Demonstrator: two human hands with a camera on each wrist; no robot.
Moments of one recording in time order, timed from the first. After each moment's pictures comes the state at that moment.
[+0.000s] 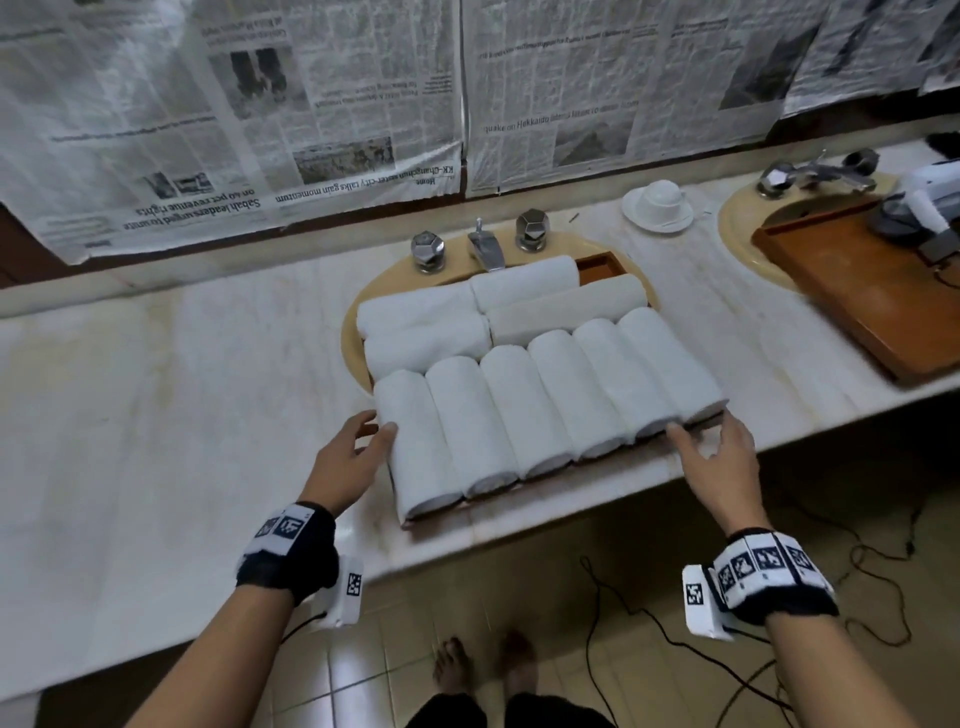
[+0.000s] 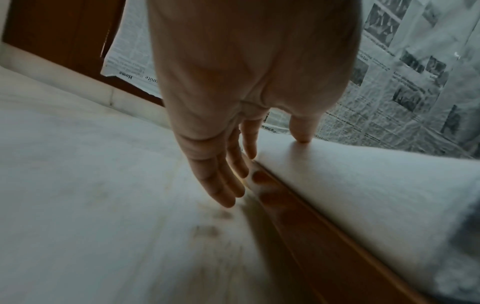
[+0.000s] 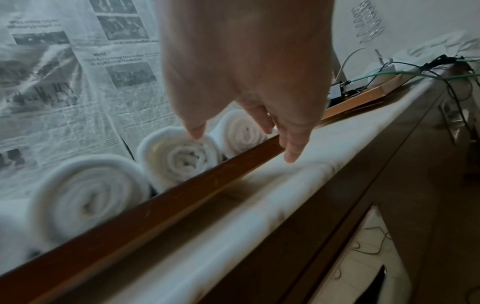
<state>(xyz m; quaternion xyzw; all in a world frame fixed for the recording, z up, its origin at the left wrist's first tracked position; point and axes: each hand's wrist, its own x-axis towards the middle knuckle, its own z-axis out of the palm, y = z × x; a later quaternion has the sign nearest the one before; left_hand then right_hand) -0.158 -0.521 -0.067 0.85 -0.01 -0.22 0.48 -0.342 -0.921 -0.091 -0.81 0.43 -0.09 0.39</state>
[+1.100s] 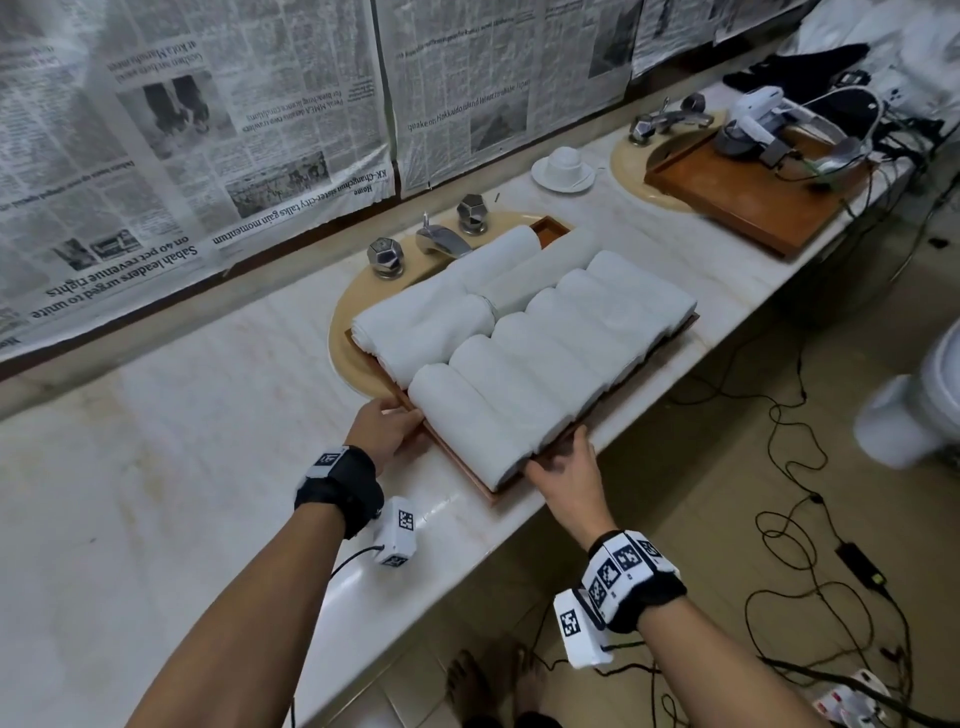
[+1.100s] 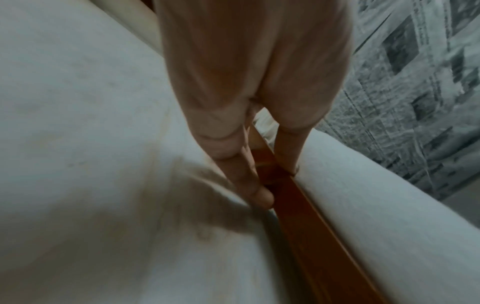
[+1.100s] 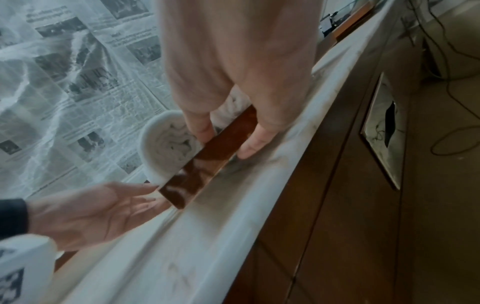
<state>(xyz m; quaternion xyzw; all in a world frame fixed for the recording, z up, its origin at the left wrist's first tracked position) -0.059 -0.505 -0.096 0.71 -0.02 -0.41 0.57 -0.289 -0.635 -0.124 -0.65 0.49 -0.13 0.57</state>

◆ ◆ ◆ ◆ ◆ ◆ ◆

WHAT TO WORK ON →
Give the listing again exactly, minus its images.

SOLUTION →
Demonstrator: two human hands with a camera on each wrist; no robot.
Moments of one recording in time order, timed from the first. After each moment's pictures comes the state at that moment.
[+0.000s] 
[+0.000s] 
[+0.000s] 
<state>(xyz m; quaternion xyzw; all in a world frame fixed for the recording, z up, its origin at the left wrist's first tracked position; point and axes: each hand's wrist, its own x-axis towards the middle knuckle, its own z-axis out of the palm, y = z × x; a later quaternion has the sign nearest the one before; left_hand then right_hand) -0.158 -0.521 -0.067 0.85 -0.01 -0.22 0.48 -0.342 -0.921 -0.091 -0.81 0.43 -0.09 0.39</state>
[+1.100s] 
[+1.100s] 
[+1.100s] 
<state>(xyz m; quaternion xyzw; all in a world frame fixed for the recording, z up, its origin at the left wrist's first tracked position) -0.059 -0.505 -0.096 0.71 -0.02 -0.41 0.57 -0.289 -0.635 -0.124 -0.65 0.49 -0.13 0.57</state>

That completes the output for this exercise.